From beginning to end, the record feels like the ending scene of John Singleton’s “Boyz N The Hood” when Tre looks off into the distance as his childhood friend Doughboy pours liquor onto the street out of respect for his slain brother Ricky. Doughboy fades away as the subtitles reveal that he dies only two weeks later by gunfire similarly to Ricky, and Tre goes onto college. Lamar’s narrative is that of the liquor bottle in Butterfly. Inside that bottle is an antidote for suffering or in other cases just a means of amusement and recreation similar to the rap game. That bottle has a catch though. If you’re not cautious, too many sips can lead you into a downfall like the music industry where countless artists reach their peaks and then disappear or become something they didn’t intend on being. TPAB is Lamar’s therapeutic journal on that; we see him trying to maneuver his way through fame and eventually having to retrace his roots so he won’t lose sight of himself and the ones who got him here.


Lamar’s metamorphosis throughout the album was significant, not just as the spiritual journey of a man but as a Black man in the display of a gritty, West Coast tale. The epic is a visceral, riveting story that combines small pieces of conscious, street-smart, historical and mainstream aspects to deliver a complete puzzle to listeners. Its production brought together the likes of progressive artists young and old, as well as jazz and funk to create a jubilee of Black sound that fit perfectly into the record’s theme.

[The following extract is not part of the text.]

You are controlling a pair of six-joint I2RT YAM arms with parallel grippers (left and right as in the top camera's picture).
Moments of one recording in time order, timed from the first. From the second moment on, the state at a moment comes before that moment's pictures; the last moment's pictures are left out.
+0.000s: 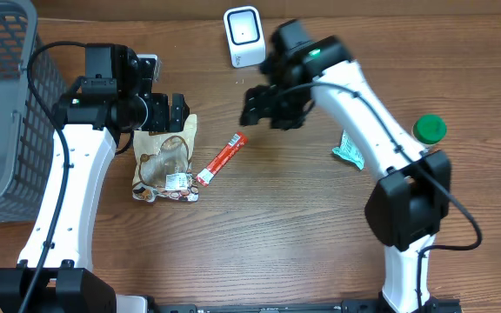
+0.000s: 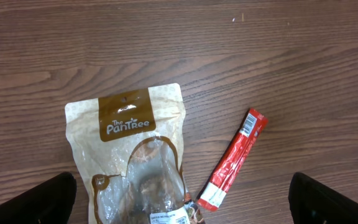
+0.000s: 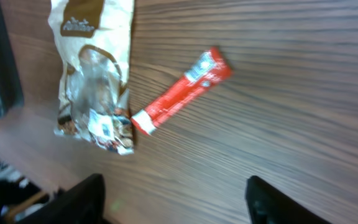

The timing of the record was more than perfect, dropping at a critical moment in America when Black lives seemed to be at stake more than ever during the Obama presidency. Uplifting anthems such as “Alright” or “i” served as reassurance that better days are ahead if self-love and unity are pursued throughout the Black community, while poignant songs such as  “Complexion (A Zulu Love),” a piece on colorism, or “u” make listeners want to indulge in deep moments of self-reflection.


 Although I was only 11 years old upon TPAB’s release and didn’t listen to the album in its entirety years later, it struck a chord that still resonates within me. The album cover alone: a monochrome photo of grinning young Black men holding handfuls of cash on a backdrop of the White House Lawn made me feel empowered; it was like a spot on depiction of what Black folks felt at the time when the impossible became possible. “I am my ancestor’s wildest dreams,” manifested through storytelling and music. This is one of those albums that makes me proud to be Black, even as we consistently fight to not become another statistic. When the odds of you making it in a world are small, when the bodies of Black men are left dead in the streets because of assumption, when the news reports say that the main people affected by a virus look just like you and might become you, we still say, “We gon’ be alright!”